Marissa Mayer wants to make Yahoo default search engine in Safari

Google's Marissa Mayer Named Yahoo CEO

Embattled CEO Marisa Mayer just bought herself some more air cover by spinning off Yahoo’s 15 percent stake in Alibaba into a new public company. But Mayer is still under pressure to boost Yahoo’s core biz which has been eroding steadily. Now, MacRumors passes along a transcript of Yahoo’s conference call when Mayer praised Apple’s Safari browser as the premier search platform.

She called fans of the Apple web browser “among the most lucrative users in the world” and expressed interest in Yahoo becoming the default search engine in Safari.

”The Safari platform is basically one of the premier search deals in the world if not the premier search deal in the world,” Mayer told RBC Capital Markets analyst Mark Mahaney.

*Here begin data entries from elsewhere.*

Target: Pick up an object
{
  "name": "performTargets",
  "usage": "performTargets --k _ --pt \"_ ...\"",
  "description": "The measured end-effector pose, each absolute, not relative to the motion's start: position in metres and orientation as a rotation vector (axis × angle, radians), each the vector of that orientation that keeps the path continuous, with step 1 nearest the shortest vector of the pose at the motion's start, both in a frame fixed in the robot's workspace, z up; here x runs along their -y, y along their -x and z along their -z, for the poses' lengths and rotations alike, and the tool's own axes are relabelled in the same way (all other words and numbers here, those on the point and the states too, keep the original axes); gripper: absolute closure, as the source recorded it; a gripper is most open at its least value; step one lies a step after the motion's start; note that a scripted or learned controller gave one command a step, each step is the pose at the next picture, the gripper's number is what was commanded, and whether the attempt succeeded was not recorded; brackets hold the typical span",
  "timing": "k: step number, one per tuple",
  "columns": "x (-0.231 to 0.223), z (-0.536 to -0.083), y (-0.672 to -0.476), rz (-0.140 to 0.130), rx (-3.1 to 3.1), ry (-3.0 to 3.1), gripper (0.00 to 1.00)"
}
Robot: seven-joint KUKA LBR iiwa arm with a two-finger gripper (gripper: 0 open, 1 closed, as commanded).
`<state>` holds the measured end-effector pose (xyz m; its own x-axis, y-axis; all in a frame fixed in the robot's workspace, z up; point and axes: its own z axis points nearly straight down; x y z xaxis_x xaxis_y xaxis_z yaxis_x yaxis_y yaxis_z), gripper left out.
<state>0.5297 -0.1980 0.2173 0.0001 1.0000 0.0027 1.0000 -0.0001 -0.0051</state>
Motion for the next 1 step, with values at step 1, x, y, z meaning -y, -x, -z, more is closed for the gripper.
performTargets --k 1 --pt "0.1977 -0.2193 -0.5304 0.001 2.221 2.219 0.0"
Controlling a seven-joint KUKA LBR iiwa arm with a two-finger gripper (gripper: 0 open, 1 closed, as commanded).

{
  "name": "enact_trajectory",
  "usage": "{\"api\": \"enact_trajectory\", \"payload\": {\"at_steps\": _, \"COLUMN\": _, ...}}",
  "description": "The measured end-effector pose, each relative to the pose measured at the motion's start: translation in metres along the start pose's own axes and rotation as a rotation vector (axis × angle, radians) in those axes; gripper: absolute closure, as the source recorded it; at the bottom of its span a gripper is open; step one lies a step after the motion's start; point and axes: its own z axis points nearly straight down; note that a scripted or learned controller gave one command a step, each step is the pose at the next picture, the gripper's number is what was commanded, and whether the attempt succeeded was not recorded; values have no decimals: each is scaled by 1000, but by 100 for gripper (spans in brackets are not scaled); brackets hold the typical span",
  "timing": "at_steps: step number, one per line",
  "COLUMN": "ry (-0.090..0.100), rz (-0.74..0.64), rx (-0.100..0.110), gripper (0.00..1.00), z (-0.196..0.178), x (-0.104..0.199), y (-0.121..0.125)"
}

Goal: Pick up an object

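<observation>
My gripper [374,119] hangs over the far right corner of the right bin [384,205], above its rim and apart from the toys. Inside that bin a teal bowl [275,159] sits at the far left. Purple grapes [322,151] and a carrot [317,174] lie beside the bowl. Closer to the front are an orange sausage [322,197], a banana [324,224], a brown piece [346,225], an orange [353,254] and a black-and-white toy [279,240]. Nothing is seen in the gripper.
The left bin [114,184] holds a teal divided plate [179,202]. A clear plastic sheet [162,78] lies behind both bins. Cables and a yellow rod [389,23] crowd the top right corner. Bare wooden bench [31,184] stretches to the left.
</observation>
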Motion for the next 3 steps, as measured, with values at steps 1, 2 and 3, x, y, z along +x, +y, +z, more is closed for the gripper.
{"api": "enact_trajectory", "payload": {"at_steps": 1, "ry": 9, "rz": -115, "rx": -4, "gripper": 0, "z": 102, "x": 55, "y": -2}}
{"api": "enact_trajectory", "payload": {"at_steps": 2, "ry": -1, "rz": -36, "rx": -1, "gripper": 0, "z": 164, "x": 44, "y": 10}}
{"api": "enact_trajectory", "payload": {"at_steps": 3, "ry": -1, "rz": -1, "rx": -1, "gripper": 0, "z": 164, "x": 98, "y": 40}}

Apple’s existing search contract with Google makes Google Search the default search engine in Safari on the Mac, iPhone, iPod touch and iPad. One analyst estimated Google is paying Apple up to $1 billion annually for the privilege.

Safari OS X Yosemite

But Mayer must hurry because that search partnership is reportedly set to expire sometime in 2015. She’ll, however, need to stave off threat from Microsoft as the Windows giant is said to be actively fighting to boot Google Search from the iPhone and other Apple devices.

“We’re in the search distribution business and anyone who is in that business needs to be interested in the Safari deal,” Mayer said. “The Safari users are among the most engaged and lucrative users in the world and it’s something we would really like to be able to provide.”

Yahoo has a shot at winning the Apple contract. Under Mayer’s leadership, Yahoo struck a search deal with Firefox, ending long partnership with Google.

“We’ve worked really closely with Mozilla to ultimately bring to their users an experience that they designed and that they feel really suits those users and we would welcome the opportunity with any other partner to do the same, particularly one with Apple’s volume and user base,” she told analysts on the conference call.

According to analysts who spoke with The New York Times today, dropping Google from Safari would not have detrimental effects to the search giant’s fortunes.

A) Google would not have to share revenue from whatever “recaptured” searches it got after the deal expired.

And B) Google Search has become a habit for so many people that most iOS users would probably switch back to Google as their default search provider in Safari.

Pictured below: Yahoo’s campus in Sunnyvale, California.

Yahoo Campus Sunnyvale 001

By the way, the previous Yahoo CEO, Carol Bartz, signed a deal which disastrously outsourced search to Microsoft. Between July 2009 and July 2012, when Mayer joined Yahoo, their market share in search went from 19.3 percent down to 13 percent.

Since Yahoo poached her from Google to become the CEO in July of 2012, Marissa has indeed managed to turn around certain aspects of the fledgling company, namely Yahoo’s mobile presence.

In the past two years, Yahoo has released or revamped its key iPhone apps, including Weather (which won an Apple Design Award), Mail and Search while releasing new ones like News Digest.

Yahoo’s mobile applications now have tens of millions of users, with Mail, Yahoo and Tumblr in Apple’s Top 100.

Would you use Yahoo over Google for Safari searches?